Existing symplectic neural networks (e.g., SympNets) require uniformly sampled training data, limiting their applicability to real-world Hamiltonian systems observed on non-uniform time grids. Method: We propose Time-adaptive Symplectic Networks (TSympNets), the first framework enabling modeling of both separable and non-autonomous Hamiltonian systems on arbitrary, non-uniform time meshes. TSympNets integrate time-adaptive mechanisms into the SympNets architecture by unifying numerical ODE solvers with deep learning, while rigorously preserving the symplectic structure. Contribution/Results: Theoretically, we establish a universal approximation theorem for TSympNets on separable Hamiltonian systems, rectify a critical flaw in prior symmetric mapping approximation proofs, and prove that such approximation cannot be extended to non-separable cases. Experimentally, TSympNets achieve significantly higher accuracy and robustness compared to state-of-the-art baselines across diverse non-uniform sampling regimes.

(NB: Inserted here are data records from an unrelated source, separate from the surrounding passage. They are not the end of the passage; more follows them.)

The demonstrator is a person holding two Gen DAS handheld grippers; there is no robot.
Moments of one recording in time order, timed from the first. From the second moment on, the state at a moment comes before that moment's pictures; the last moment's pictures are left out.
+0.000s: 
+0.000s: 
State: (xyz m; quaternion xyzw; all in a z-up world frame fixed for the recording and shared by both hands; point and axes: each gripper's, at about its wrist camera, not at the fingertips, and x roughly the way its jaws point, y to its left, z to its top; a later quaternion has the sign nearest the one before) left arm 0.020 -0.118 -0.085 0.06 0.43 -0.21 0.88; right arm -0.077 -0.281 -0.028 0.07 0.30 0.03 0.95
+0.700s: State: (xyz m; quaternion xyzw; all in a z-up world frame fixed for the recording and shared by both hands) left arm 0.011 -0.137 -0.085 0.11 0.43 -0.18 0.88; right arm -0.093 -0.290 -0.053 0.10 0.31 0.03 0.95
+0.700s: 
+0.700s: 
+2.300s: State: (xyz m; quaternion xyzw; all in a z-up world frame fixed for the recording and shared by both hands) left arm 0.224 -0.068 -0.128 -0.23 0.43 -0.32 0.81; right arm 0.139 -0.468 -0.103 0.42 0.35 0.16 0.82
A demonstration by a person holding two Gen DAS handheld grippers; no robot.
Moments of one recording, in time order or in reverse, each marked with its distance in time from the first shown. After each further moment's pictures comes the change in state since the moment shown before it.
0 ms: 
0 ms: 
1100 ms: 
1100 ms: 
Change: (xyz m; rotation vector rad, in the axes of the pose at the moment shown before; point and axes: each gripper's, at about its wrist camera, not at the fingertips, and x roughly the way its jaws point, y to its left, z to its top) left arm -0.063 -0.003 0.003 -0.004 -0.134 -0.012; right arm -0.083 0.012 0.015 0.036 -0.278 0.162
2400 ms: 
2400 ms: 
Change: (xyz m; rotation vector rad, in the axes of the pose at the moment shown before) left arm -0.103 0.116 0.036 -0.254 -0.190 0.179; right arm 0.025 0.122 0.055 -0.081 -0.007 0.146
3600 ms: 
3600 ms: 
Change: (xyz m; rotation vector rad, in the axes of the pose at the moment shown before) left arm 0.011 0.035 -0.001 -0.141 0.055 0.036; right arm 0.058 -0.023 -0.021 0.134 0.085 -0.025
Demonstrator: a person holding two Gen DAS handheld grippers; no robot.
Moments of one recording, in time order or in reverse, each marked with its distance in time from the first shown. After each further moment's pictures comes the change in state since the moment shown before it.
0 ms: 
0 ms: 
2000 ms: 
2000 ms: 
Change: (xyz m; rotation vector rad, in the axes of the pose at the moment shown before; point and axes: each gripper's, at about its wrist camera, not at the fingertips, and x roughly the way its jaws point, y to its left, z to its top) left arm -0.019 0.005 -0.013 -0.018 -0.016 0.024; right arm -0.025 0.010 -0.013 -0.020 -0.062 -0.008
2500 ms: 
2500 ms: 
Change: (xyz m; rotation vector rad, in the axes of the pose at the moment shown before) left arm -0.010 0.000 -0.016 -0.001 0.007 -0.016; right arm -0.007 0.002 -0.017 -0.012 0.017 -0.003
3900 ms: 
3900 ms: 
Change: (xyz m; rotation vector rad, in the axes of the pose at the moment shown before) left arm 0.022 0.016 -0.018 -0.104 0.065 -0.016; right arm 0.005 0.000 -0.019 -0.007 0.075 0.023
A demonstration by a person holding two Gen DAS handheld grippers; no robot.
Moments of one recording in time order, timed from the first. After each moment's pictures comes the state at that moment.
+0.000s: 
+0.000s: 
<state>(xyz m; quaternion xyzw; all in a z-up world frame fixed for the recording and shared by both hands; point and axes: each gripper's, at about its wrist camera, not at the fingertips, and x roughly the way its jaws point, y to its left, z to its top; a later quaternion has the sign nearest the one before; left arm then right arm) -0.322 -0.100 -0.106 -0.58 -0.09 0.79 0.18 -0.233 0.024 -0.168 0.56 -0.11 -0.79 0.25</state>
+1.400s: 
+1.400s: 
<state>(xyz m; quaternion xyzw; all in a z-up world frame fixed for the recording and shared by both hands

Measurement data is often sampled irregularly i.e. not on equidistant time grids. This is also true for Hamiltonian systems. However, existing machine learning methods, which learn symplectic integrators, such as SympNets [20] and HénonNets [4] still require training data generated by fixed step sizes. To learn time-adaptive symplectic integrators, an extension to SympNets, which we call TSympNets, was introduced in [20]. We adapt the architecture of TSympNets and extend them to non-autonomous Hamiltonian systems. So far the approximation qualities of TSympNets were unknown. We close this gap by providing a universal approximation theorem for separable Hamiltonian systems and show that it is not possible to extend it to non-separable Hamiltonian systems. To investigate these theoretical approximation capabilities, we perform different numerical experiments. Furthermore we fix a mistake in a proof of a substantial theorem [25, Theorem 2] for the approximation of symplectic maps in general, but specifically for symplectic machine learning methods.